Problem to work on: Some lines in the entries contain the word "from". Copy all of them.

Data supplied:
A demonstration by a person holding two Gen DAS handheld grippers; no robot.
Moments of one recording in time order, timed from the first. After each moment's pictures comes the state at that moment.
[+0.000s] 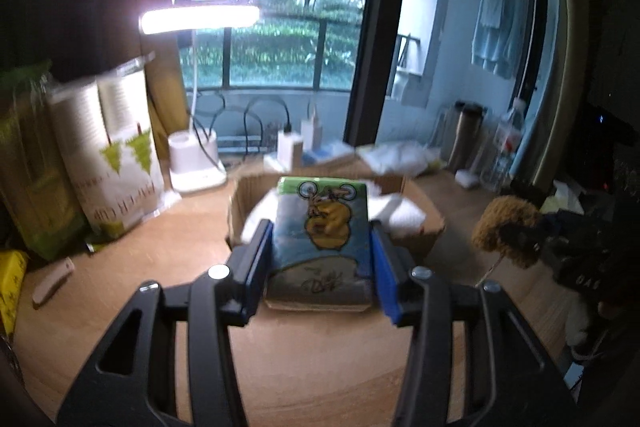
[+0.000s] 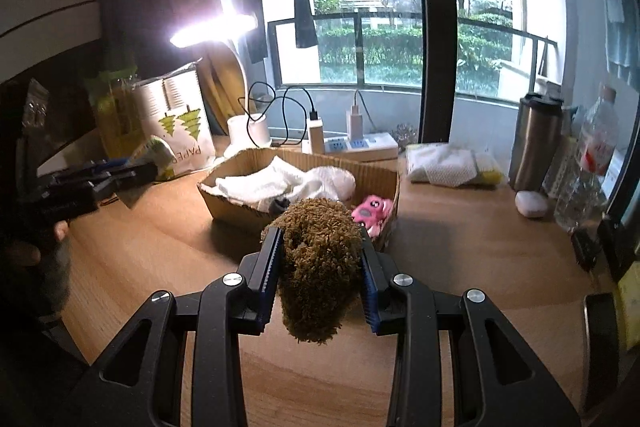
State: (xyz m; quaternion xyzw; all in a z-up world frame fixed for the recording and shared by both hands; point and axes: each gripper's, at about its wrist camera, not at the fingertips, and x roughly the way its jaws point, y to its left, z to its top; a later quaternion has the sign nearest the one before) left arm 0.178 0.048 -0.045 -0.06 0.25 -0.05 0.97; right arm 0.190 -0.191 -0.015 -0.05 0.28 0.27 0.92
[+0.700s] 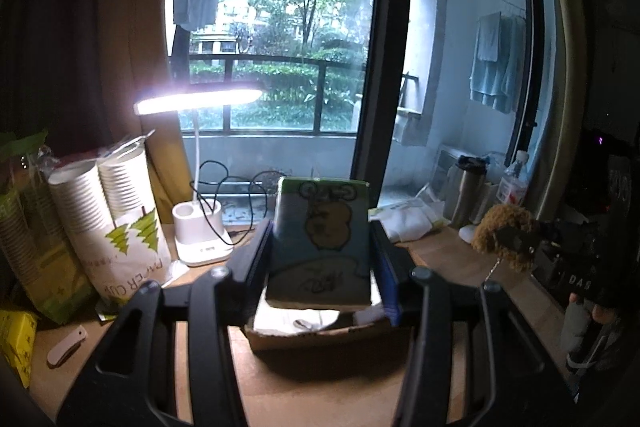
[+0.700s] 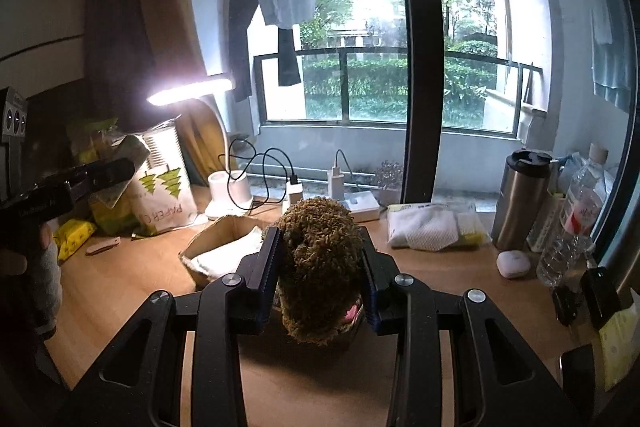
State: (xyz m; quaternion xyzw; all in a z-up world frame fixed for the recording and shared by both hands) left arm 0.215 0.061 0.001 -0.05 0.19 -0.05 0.98; right arm 0.232 -0.188 0.029 -0.03 0.23 0.25 0.94
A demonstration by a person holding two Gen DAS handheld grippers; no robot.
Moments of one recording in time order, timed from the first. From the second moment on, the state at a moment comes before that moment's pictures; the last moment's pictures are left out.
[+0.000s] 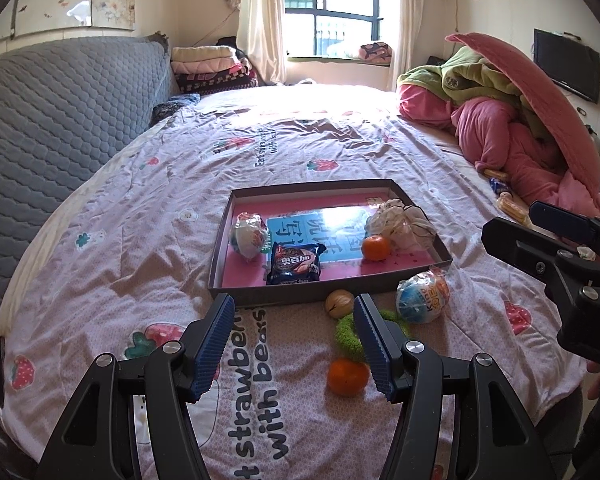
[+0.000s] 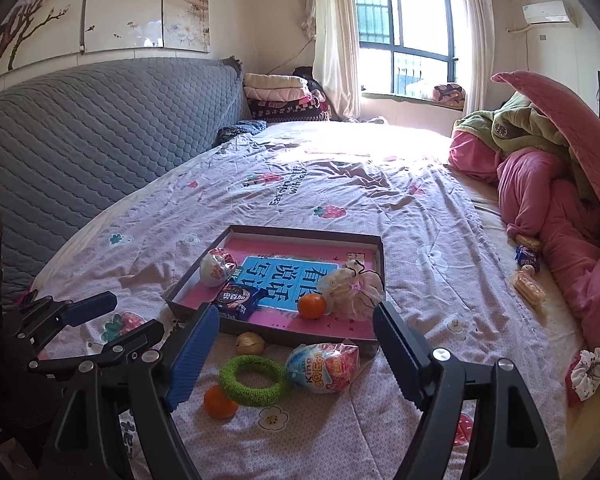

Solution to this task:
Moments of one recording in time order, timed from the first. After each moment's pictures comes the state at that moment.
Moments of one recording in time order, timed from the first. From the second moment on, the state at a moment comes before that moment's pictures; the last moment's pictures are left out.

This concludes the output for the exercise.